Director VN Aditya’s romance starring Viraj Ashwin, Neha Krishna is a snooze-fest that has nothing going for it
Valliddari Madhya
Story:
Varun is a laidback, free-willed youngster who starts a company - Anvayaa.com - to take care of the emotional needs of parents whose children have settled abroad. He falls for Anvayaa, the daughter of an elderly couple, who’s just returned to India after breaking up with her boyfriend. Varun and Anvayaa are clearly interested in one another but their egos are in the way of their relationship. How do they fight their inner demons and resolve their differences? Is there a happy ending in store?
Review:
It’s hard to believe that VN Aditya, the man behind Manasantha Nuvve, Nenunnanu and Sreeram, could deliver something as bland and dull as Valliddari Madhya. While hits and misses are a part and parcel of a career in films, what’s more disappointing is the absence of any substantial effort from the filmmaker to make things work here. Valliddari Madhya is a lazily written romance where not a single sequence/performance captures your imagination.

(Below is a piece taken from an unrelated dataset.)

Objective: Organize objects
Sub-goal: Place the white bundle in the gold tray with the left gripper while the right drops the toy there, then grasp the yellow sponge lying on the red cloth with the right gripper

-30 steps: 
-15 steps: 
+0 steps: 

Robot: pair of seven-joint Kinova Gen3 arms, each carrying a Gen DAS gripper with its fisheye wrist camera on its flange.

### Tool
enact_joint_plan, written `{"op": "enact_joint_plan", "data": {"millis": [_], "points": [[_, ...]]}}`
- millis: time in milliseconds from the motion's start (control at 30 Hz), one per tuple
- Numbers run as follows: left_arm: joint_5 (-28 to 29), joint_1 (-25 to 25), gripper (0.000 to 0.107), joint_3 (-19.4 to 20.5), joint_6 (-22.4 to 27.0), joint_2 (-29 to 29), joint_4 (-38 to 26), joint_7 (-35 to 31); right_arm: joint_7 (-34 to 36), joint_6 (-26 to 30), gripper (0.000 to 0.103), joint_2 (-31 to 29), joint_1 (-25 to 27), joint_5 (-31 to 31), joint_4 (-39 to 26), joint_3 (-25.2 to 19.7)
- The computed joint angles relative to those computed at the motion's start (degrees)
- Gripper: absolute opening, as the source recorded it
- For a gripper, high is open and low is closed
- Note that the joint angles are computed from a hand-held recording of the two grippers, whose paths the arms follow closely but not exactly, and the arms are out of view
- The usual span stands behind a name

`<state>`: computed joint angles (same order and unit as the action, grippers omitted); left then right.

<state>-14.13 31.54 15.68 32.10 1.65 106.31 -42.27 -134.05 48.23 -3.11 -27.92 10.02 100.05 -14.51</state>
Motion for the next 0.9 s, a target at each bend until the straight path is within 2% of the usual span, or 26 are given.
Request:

The writer-director isn’t in sync with the times, neither with the writing nor the execution, and stretches his half-baked ideas into a two-hour-long film that desperately needed redrafting. The film is painfully unimaginative and pointless. Even in 2022, if a director needs a protagonist to fight out baddies to woo his romantic interest (over a video call), it just reflects his creative bankruptcy. He uses outdated tropes to emphasise that the leads need to get rid of their ego to let their romance soar.
There’s no meaning to the romance between Varun and Anvayaa. They meet over a video call and Varun is desperate to woo her as she returns to India. Anvayaa is yet to move on from a sour experience with her ex and her relationship with Varun hits a roadblock. VN Aditya tries to give a new twist to the alter-ego trope, but the idea falls flat on its head, making the film look sillier and outdated. The psychologist’s character to drive this message across is unintentionally funny.
When the filmmaker falls short of ideas to further the romance in the second hour, he returns to Varun’s startup (to help lonely parents whose children are settled abroad). When Varun’s friend misuses funds from his company to invest in his own firm, you expect the setback to transform him and take charge of his career. If the director tried to make the film with an iota of sincerity, he could’ve made this a poignant tale of self-reflection.
The subplot around Varun’s parents and their constant banters is absurd at best. It’s hard to understand what were the writers trying to establish with a sequence where a son arranges a lawyer for their parents’ divorce. Later, the scenes where Varun coordinates Anvayaa’s pre-wedding shoot are equally bizarre. The happy ending with a simplistic resolution is barely convincing and reminds you of films from the 60s and 70s.
It’s hard to take the conflicts in the protagonists’ life or their relationships seriously; there’s no conviction in the ideas at all. The screenplay makes little sense and roams around in circles, testing your patience. The acting adds insult to injury. Viraj Ashwin and Neha Krishna struggle to shoulder the film and the supporting cast (except Bindu Chandramouli) is largely a disaster. The characters arrive and leave at their will as if they’re having a jolly good time at a party.
Verdict:
Valliddari Madhya is a disaster where neither the director nor the cast has any control over the proceedings. The writing and the execution are equally pointless and the film does the job of an effective sleeping pill.